START TASK DATA

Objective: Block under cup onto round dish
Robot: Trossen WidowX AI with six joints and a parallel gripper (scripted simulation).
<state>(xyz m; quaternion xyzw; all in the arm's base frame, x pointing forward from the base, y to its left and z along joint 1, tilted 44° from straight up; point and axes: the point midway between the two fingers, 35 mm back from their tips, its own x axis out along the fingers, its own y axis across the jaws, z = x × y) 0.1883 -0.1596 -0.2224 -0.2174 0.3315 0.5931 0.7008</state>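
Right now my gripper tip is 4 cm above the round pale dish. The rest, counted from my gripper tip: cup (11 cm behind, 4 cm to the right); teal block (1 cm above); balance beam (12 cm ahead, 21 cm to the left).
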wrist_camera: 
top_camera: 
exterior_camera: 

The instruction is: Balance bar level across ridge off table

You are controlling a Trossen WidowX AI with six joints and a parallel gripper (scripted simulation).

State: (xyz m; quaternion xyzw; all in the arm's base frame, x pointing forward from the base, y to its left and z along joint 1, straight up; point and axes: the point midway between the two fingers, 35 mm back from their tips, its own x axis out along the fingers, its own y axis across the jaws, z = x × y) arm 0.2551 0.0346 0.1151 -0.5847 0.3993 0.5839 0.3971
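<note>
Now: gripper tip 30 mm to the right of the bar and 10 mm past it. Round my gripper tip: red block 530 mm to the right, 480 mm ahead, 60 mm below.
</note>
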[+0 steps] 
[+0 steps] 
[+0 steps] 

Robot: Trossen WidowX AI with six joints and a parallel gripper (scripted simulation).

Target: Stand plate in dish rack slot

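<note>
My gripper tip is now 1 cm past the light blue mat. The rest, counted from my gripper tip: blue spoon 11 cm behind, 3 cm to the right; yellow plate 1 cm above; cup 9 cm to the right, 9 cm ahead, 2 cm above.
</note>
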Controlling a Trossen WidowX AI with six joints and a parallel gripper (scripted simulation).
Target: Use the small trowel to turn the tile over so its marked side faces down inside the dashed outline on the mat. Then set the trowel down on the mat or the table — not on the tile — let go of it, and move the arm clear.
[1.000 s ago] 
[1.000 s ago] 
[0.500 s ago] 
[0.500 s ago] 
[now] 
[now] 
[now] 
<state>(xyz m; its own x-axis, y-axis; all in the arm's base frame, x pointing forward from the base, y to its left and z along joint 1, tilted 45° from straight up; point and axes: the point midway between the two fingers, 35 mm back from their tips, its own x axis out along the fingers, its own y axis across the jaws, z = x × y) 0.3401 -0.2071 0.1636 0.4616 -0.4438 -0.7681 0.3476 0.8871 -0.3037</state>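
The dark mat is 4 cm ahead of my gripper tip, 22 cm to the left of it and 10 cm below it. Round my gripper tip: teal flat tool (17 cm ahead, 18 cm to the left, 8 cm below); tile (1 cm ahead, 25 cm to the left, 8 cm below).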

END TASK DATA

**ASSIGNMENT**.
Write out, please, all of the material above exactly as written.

**FINISHED EXERCISE**.
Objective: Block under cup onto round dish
Robot: Trossen WidowX AI with six joints and a parallel gripper (scripted simulation).
<state>(xyz m; quaternion xyzw; all in the arm's base frame, x pointing forward from the base, y to its left and z along joint 1, tilted 44° from straight up; point and axes: the point midway between the two fingers, 35 mm back from their tips, its own x axis out along the fingers, its own y axis across the jaws, z = x × y) 0.1883 -0.1596 -0.2224 -0.2174 0.3315 0.5931 0.7008</state>
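Right now my gripper tip is 4 cm above the round pale dish. The rest, counted from my gripper tip: cup (11 cm behind, 4 cm to the right); teal block (1 cm above); balance beam (12 cm ahead, 21 cm to the left).
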wrist_camera: 
top_camera: 
exterior_camera: 

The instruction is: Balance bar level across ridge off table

You are controlling a Trossen WidowX AI with six joints and a parallel gripper (scripted simulation).

State: (xyz m; quaternion xyzw; all in the arm's base frame, x pointing forward from the base, y to its left and z along joint 1, straight up; point and axes: the point midway between the two fingers, 35 mm back from their tips, its own x axis out along the fingers, its own y axis across the jaws, z = x × y) arm 0.2551 0.0346 0.1151 -0.5847 0.3993 0.5839 0.3971
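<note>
Now: gripper tip 30 mm to the right of the bar and 10 mm past it. Round my gripper tip: red block 530 mm to the right, 480 mm ahead, 60 mm below.
</note>
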[+0 steps] 
[+0 steps] 
[+0 steps] 

Robot: Trossen WidowX AI with six joints and a parallel gripper (scripted simulation).

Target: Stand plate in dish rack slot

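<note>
My gripper tip is now 1 cm past the light blue mat. The rest, counted from my gripper tip: blue spoon 11 cm behind, 3 cm to the right; yellow plate 1 cm above; cup 9 cm to the right, 9 cm ahead, 2 cm above.
</note>
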Controlling a Trossen WidowX AI with six joints and a parallel gripper (scripted simulation).
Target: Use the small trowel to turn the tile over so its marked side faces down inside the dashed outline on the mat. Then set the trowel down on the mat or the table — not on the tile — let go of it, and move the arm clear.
[1.000 s ago] 
[1.000 s ago] 
[0.500 s ago] 
[0.500 s ago] 
[now] 
[now] 
[now] 
<state>(xyz m; its own x-axis, y-axis; all in the arm's base frame, x pointing forward from the base, y to its left and z along joint 1, tilted 45° from straight up; point and axes: the point midway between the two fingers, 35 mm back from their tips, its own x axis out along the fingers, its own y axis across the jaws, z = x × y) 0.3401 -0.2071 0.1636 0.4616 -0.4438 -0.7681 0.3476 0.8871 -0.3037</state>
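The dark mat is 4 cm ahead of my gripper tip, 22 cm to the left of it and 10 cm below it. Round my gripper tip: teal flat tool (17 cm ahead, 18 cm to the left, 8 cm below); tile (1 cm ahead, 25 cm to the left, 8 cm below).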

No further work is required for this exercise.